Angostura bitters remained in circulation throughout the 20th century, but interest surged in tandem with the burgeoning cocktail renaissance of the late 1990s and early 2000s. According to Drinks International, Angostura has been the top-selling bitters brand worldwide since 2018.
What’s in Peychaud’s bitters?
Peychaud’s bitters has a bright-red color and has a 35% ABV. Ingredients include gentian root, cloves, anise, nutmeg, and cinnamon.
Peychaud’s has anise aromas and flavors, with less noticeable bitterness than Angostura. “Think dark cherries and aromatic anise with a touch of citrus, clove, and licorice root,” says Minaya, who finds it similar to absinthe, “minus the wormwood [or] heavier anise.”
Food & Wine / SAZERAC CO, INC.
How to use Peychaud’s bitters
Peychaud’s bitters is often used to complement anise-forward ingredients like absinthe, or to soften the edges of spicy rye. It highlights the herbaceousness of the liqueur in the New Orleans classic À La Louisiane, and it brings wintry flavors to a lower-proof Spiced Pear Spritz.
“[Peychaud’s] uniquely anise-driven profile makes [it] irreplaceable in some of these classics,” says Liz Kelly, lead bartender at Cure in New Orleans. “[Its] high tone plays perfectly with rye whiskey, bringing definition and brightness.”
Peychaud’s bitters is also excellent in conjunction with Angostura with spirit-forward classics like the Vieux Carré and Sazerac.
While some bartenders argue that Angostura is more versatile, for Kelly, Peychaud’s is non-negotiable. “Peychaud’s [is] a quintessential New Orleans ingredient,” she says. “A Sazerac would just not be the same without Peychaud’s.”
Peychaud’s bitters fast facts
- Peychaud’s has an anise-forward flavor and is noticeably less bitter than Angostura.
- It is heavily associated with New Orleans, and used in classic cocktails like the Sazerac and Vieux Carré (in tandem with Angostura bitters), as well as the À La Louisane.
- It is often used to soften the spiciness of rye whiskey, or to complement anise spirits like absinthe.
- It has a 35% ABV.
The history of Peychaud’s bitters
Another medicinal elixir-turned-cocktail ingredient, Peychaud’s hails from New Orleans. In 1834, Antoine Amédée Peychaud, a pharmacist born in what’s now Haiti, opened a French Quarter storefront.
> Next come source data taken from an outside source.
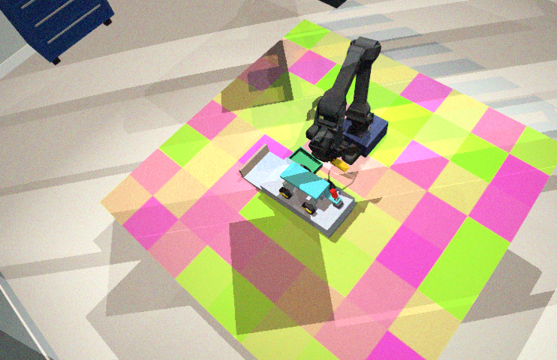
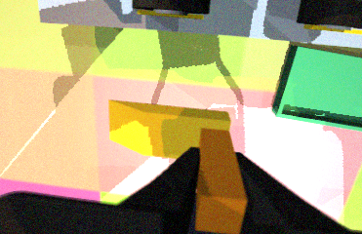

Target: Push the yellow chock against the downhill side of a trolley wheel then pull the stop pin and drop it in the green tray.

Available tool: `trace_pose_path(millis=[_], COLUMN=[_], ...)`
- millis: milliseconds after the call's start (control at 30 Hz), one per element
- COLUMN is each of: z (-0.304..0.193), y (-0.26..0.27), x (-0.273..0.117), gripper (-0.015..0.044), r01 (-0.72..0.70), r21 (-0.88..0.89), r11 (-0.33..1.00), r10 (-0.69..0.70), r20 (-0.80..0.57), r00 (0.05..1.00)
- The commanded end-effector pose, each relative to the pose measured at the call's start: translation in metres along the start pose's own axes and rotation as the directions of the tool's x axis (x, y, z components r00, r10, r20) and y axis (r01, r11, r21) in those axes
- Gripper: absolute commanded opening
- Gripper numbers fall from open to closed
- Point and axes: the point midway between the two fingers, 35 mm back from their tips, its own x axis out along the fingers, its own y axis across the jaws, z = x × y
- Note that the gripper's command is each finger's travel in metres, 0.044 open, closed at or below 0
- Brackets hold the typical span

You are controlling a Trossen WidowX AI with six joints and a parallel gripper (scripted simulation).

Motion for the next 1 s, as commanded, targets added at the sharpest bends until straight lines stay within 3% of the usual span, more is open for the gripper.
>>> trace_pose_path(millis=[0,967], z=[0.003,0.021], y=[-0.013,-0.114], x=[0.001,0.007], gripper=[0.0,0.0], r01=[0.004,0.014], r21=[-0.004,-0.004], r11=[1.0,1.0], r10=[-0.004,-0.014], r20=[0.003,0.005], r00=[1.0,1.0])
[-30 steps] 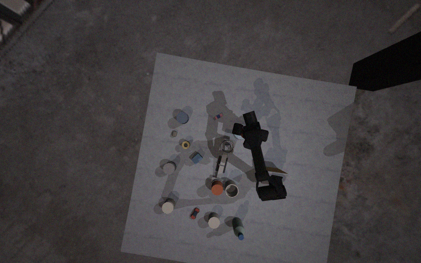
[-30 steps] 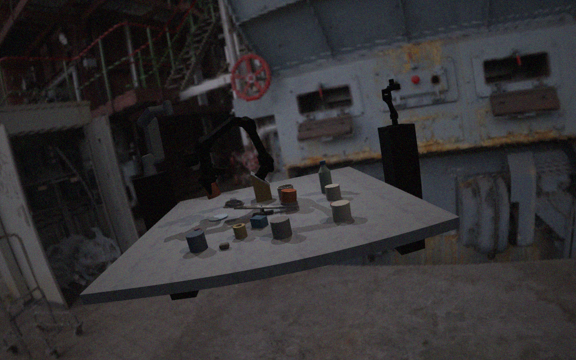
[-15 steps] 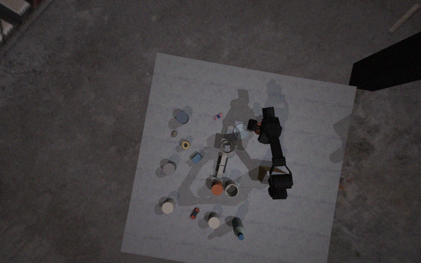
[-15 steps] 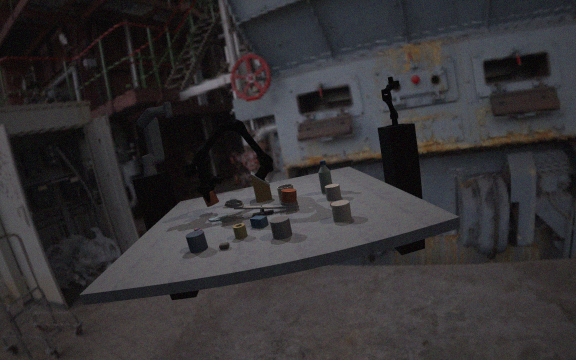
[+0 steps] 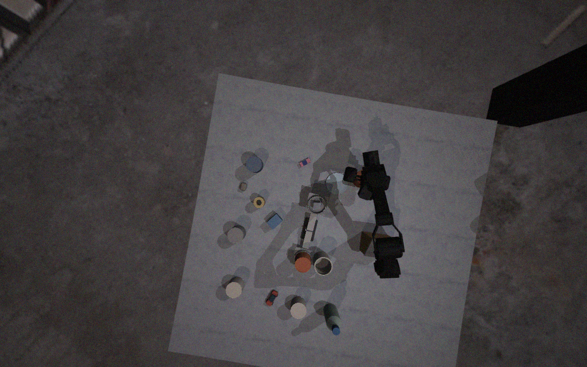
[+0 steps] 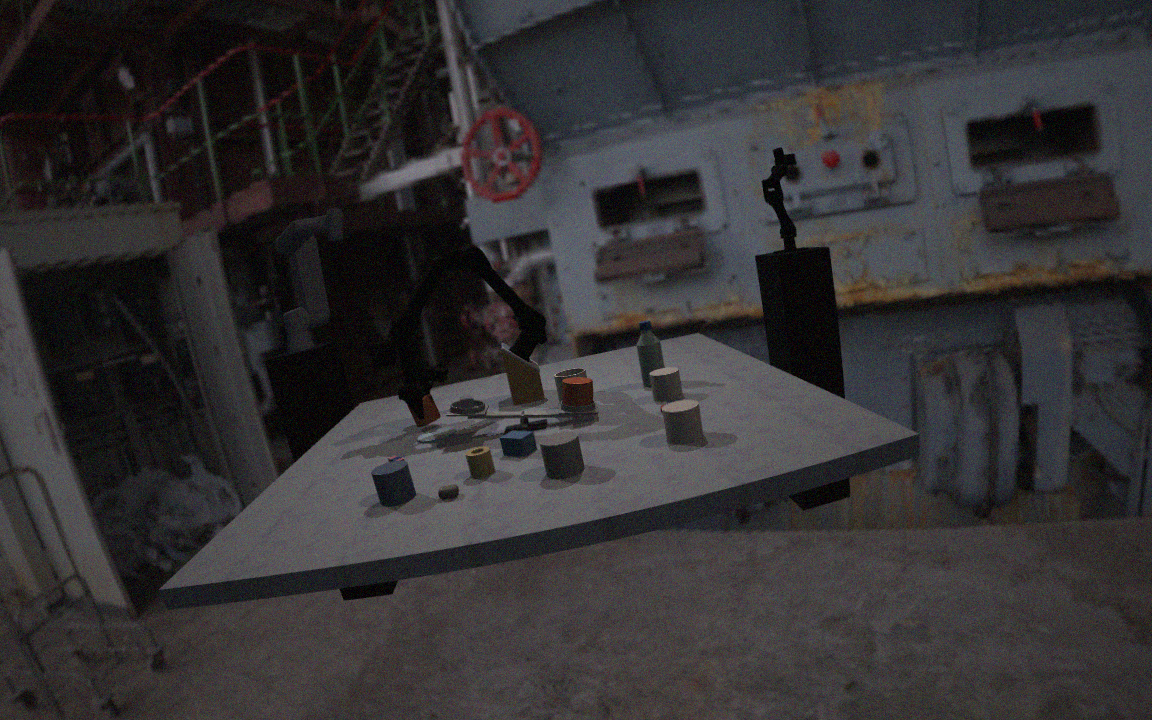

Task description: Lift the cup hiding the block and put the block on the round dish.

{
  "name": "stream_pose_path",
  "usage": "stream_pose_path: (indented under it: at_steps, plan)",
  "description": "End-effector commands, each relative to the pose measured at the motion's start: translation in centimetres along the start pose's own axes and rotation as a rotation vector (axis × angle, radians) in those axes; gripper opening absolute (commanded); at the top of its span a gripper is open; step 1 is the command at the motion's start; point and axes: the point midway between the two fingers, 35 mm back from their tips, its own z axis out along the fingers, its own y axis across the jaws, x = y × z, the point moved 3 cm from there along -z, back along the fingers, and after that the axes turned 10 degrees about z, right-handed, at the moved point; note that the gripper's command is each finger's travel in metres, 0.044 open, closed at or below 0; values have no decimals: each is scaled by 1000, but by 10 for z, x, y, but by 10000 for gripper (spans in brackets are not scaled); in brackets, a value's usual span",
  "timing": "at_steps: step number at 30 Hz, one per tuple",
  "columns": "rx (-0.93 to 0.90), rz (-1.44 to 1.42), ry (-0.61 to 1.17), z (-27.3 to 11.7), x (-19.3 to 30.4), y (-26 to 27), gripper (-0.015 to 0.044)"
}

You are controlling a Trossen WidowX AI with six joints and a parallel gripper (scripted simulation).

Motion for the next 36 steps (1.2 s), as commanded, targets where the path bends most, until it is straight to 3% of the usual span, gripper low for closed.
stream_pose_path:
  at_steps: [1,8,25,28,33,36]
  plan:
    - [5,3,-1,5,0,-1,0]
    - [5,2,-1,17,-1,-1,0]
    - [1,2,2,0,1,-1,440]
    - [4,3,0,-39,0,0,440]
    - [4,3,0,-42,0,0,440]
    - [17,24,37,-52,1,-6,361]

He began to bottle a tincture that would later become his bitters sometime between 1849 and 1857.
Called “American Aromatic Bitter Cordial,” Peychaud’s was marketed as a tonic, but it was also enjoyed recreationally with brandy and other spirits. As legend has it, when locals began to mix Peychaud’s with spirits, they created the now-classic Sazerac cocktail. In a 1857 advertisement in the now-defunct New Orleans Bee newspaper, Peychaud noted that his bitters could be found at an array of city bars, which included the nearby Sazerac House.
In 1868, Peychaud sold his French Quarter storefront and licensed his recipe to several pharmacists, including Thomas Handy, proprietor of the Sazerac House at the time. A company called L.E. Jung eventually acquired national distribution rights, and it bottled and sold Peychaud’s bitters until the 1940s. In 1970, the New Orleans-based Sazerac Co. acquired the rights, which cemented Peychaud’s ties to the city of its origin.